Retype the whole listing below exactly, keeping every picture out of it.
** Opening SUPPLIED MATERIAL block **
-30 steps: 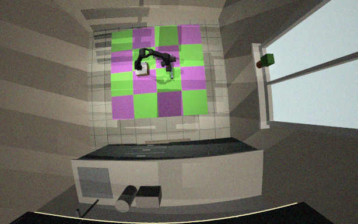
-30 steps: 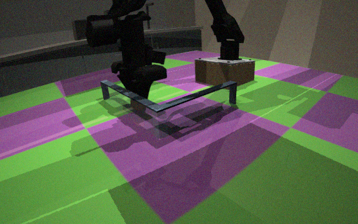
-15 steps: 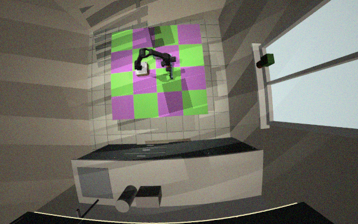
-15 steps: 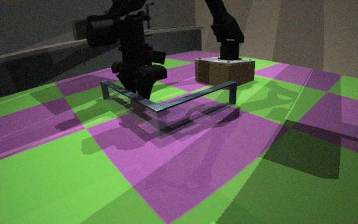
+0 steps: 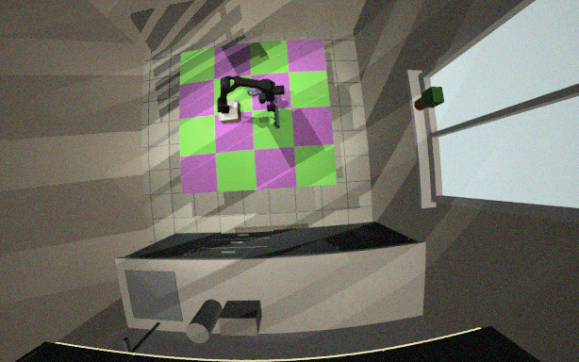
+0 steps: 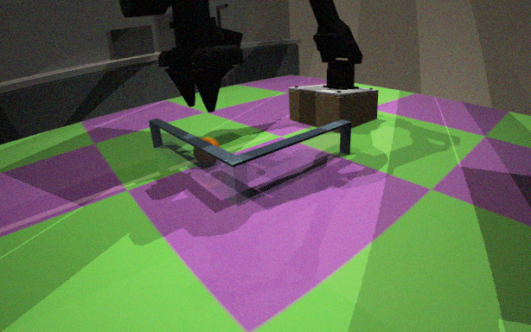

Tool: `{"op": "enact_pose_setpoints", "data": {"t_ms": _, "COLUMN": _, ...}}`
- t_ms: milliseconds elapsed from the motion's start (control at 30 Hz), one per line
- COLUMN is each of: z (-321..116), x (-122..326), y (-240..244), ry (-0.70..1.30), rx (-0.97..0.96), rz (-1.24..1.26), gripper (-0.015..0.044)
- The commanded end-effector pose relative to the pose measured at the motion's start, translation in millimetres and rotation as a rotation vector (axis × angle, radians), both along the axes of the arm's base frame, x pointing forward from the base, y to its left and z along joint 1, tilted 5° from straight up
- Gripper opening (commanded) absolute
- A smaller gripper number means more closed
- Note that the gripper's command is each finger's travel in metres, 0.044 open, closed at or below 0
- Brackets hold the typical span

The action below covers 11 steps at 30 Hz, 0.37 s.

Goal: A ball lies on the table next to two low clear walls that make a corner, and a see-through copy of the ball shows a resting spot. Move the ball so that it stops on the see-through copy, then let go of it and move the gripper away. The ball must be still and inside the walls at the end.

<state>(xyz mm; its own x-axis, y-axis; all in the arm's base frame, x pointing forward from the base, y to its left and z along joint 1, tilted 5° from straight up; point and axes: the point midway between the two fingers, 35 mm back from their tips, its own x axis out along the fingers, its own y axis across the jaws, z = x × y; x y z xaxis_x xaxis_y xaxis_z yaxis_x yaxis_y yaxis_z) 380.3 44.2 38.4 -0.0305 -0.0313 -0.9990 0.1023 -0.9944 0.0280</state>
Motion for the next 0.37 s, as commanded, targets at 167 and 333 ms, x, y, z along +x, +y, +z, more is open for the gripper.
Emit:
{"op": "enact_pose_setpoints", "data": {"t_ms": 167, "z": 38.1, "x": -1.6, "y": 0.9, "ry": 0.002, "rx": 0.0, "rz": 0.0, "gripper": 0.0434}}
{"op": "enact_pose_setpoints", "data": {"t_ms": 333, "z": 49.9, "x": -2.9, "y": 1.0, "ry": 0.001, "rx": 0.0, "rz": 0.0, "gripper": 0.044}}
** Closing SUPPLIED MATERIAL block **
= WORKED SOLUTION =
-30 steps: 
-30 steps: 
-15 steps: 
-15 steps: 
+0 steps: 
+0 steps: 

Tool: `{"op": "enact_pose_setpoints", "data": {"t_ms": _, "COLUMN": _, ...}}`
- t_ms: milliseconds elapsed from the motion's start (control at 30 Hz), one per line
- COLUMN is each of: z (-321..116), x (-122..326), y (-240..244), ry (-0.70..1.30), rx (-0.97..0.96), rz (-1.24..1.26), gripper (-0.015..0.044)
- The commanded end-effector pose relative to the pose measured at the motion's start, translation in millimetres and rotation as a rotation vector (axis × angle, radians), both along the axes of the arm's base frame, x pointing forward from the base, y to its left and z along joint 1, tilted 5° from straight up
- Gripper opening (commanded) absolute
- A smaller gripper number means more closed
- Note that the gripper's command is each finger's travel in metres, 0.044 open, closed at or below 0
- Brackets hold the typical span

The action below covers 11 steps at 30 Hz, 0.37 s.

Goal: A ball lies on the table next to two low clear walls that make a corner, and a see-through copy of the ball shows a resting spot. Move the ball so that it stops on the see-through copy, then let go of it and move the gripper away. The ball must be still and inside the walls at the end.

<state>(xyz mm; its own x-axis, y-axis; all in the arm's base frame, x pointing forward from the base, y to its left and z along joint 1, tilted 5° from straight up; point and axes: the point midway between the two fingers, 35 mm back from their tips, its own x axis out along the fingers, its own y axis across the jaws, z = x × y; x y z xaxis_x xaxis_y xaxis_z yaxis_x yaxis_y yaxis_z) 380.3 44.2 38.4 -0.0305 -0.0313 -0.9990 0.1023 -0.9944 0.0280</state>
Motion for the next 0.37 s, as commanded, targets at 167 and 333 ms, x, y, z along +x, +y, +z, more is open for the gripper.
Emit:
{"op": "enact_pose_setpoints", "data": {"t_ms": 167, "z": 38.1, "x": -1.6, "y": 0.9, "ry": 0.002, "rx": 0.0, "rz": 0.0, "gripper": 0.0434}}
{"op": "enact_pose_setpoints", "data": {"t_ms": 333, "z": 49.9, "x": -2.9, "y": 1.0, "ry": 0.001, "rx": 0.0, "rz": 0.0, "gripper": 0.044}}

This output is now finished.